Coca-Cola to buy Cadbury Schweppes has enabled the number one soft drinks market in the world to increase its portfolio of brands of soft drinks in several categories, including mixers and juice. Coca-Cola point of view, is a great opportunity Reconfiguration in perspective – one that may present a set of brands that met lifestyles of customers, in fact competition led to the same segment / s with a brand in a category of drinks.
If successful, Reconfiguring can go a long way in Building a competitive advantage by re-definition of markets and quality standards are difficult for competitors to imitate. In the case of Coca-Cola, for example, if is successful, a client in May will begin to see all soft drinks are consumed as part of a package, perhaps with serious joint purchase of benefits. Attention, however, is justified in terms of long-term sustainability of the new design flow, as well as addressing the specific challenges that are within them. Such as the risk of contamination, ie, absence or by implementing a brand as a whole spoiling the destiny of all others, like Coca-Cola Company in May should be very careful in the future.

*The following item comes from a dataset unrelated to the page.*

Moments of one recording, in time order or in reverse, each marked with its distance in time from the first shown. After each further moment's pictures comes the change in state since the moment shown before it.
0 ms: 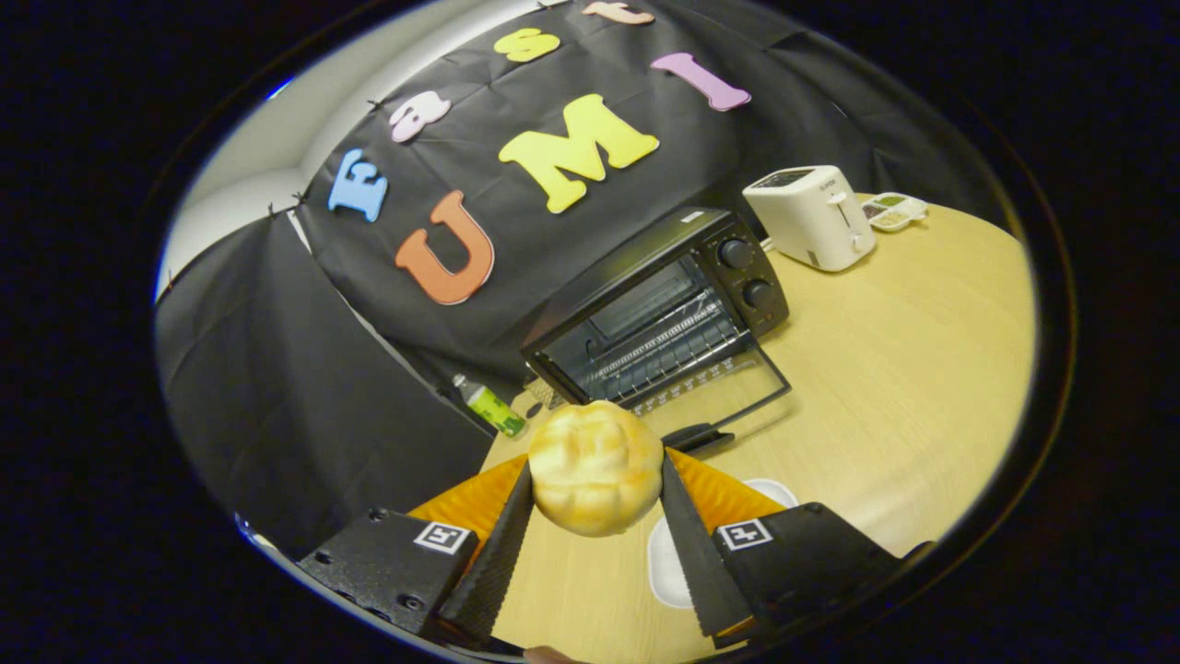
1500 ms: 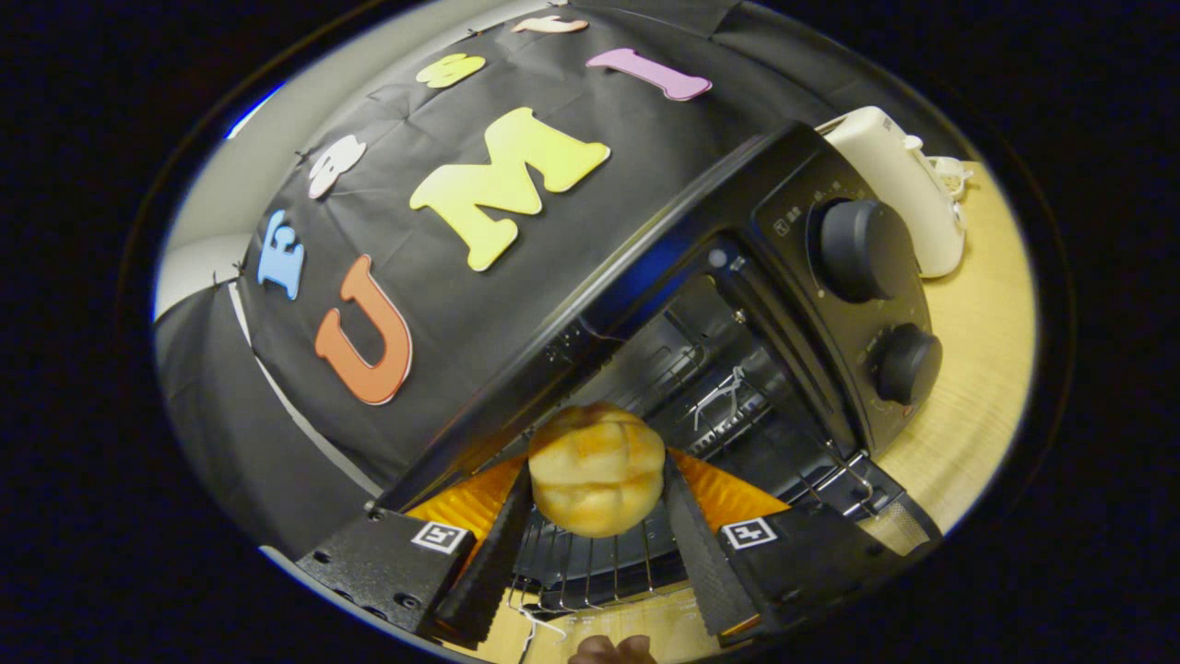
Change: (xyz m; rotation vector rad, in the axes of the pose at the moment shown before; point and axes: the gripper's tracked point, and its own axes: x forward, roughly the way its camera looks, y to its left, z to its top) arm 0.265 -0.075 0.095 0.074 -0.213 -0.029
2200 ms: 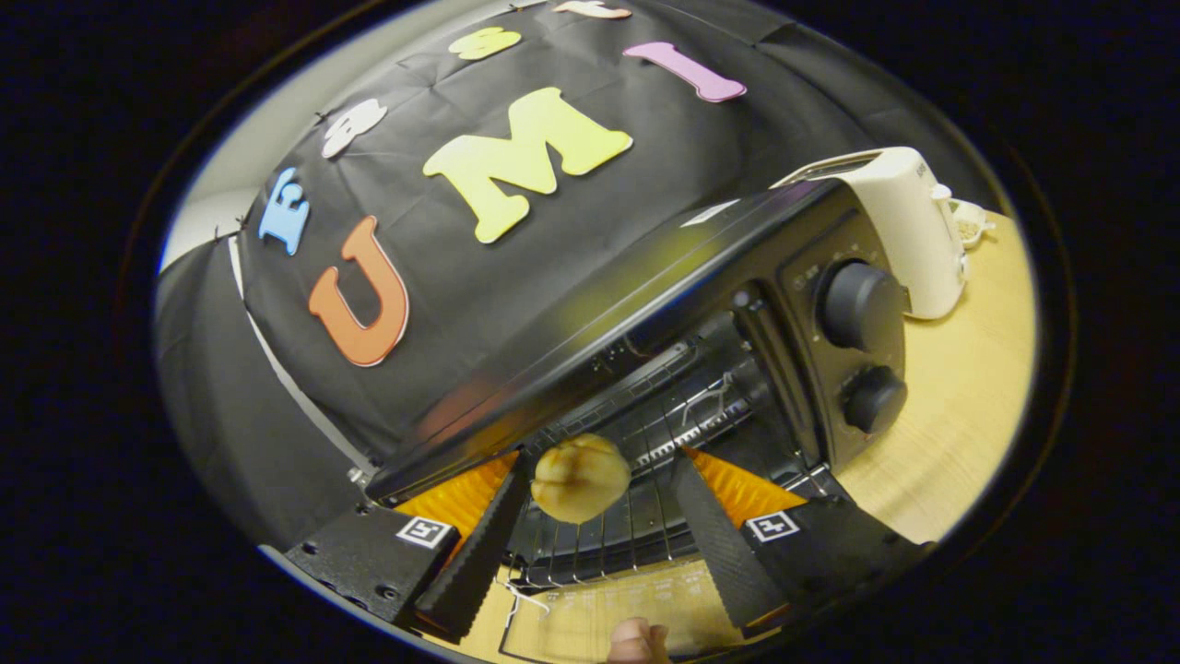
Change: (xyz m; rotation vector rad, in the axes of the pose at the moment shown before) arm -0.039 0.000 0.003 -0.107 0.094 -0.064
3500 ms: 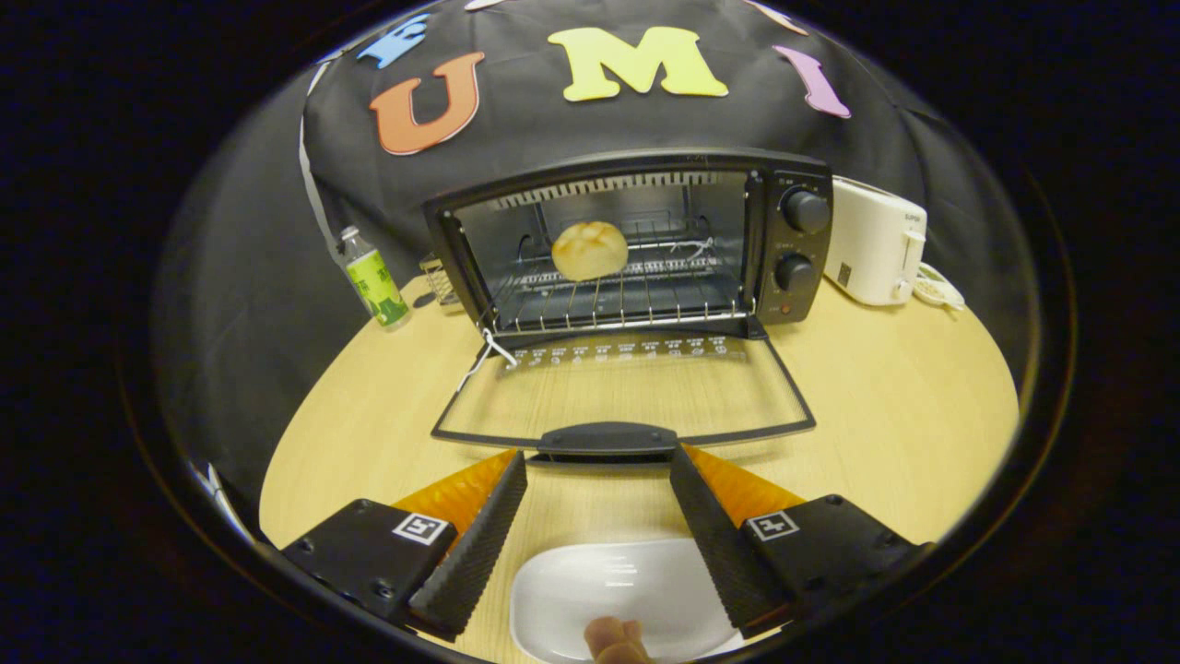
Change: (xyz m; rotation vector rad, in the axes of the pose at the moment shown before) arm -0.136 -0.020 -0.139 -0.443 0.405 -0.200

According to many of the brand following the merger of misunderstanding or even approach. For a person interested in the rationalization of calls to support or strengthen the brand in May appear outside of the waste stream. Imagine the confusion among the directors of the two companies recently merged For example, the rationalization is in conflict with Reconfiguring. Champions of the former might have been consulted throughout the year as a merger that would create a single dominant brand in a position to drive everywhere, the mobilization of all efforts of management. Proponents of the end of May have discussed a return to the table design stage, with everything to gain.
Reconcile points of view on the mark H May be difficult for the four assumptions underlying the approaches remain a mystery. Rationalization, for example, implies a potential for synergy within the new organization – the possibility of locating and updating of the pledge. Rationalization, on the other hand, the hypothesis of a possible differentiation, which is essential for the positioning of the company is the principal in all markets served. reactivity potential consolidation of features – it is expected that the new entity has the ability to compete effectively in various markets. The reconfiguration is the potential for transformation in the company, and the ability to convince customers and business partners about a very different view of the world.
Final
For the managers of the merger, The challenge is to discover who has the most support, and for its assumptions and the strengths and weaknesses to light.
Has About Author:
Surinder Pal Singh is currently a professor at Rai Business School, New Delhi. Prior to joining Rai Business School, which partnered with the world of business for more than a decade. He is a frequent speaker on the topic of B2B Marketing Retail Marketing, Brand Management, Entrepreneurship, And Government Corporate. Its association with bodies of AIMS International, AIMA, DMA, ISTD, ISTE, International Strategic Management.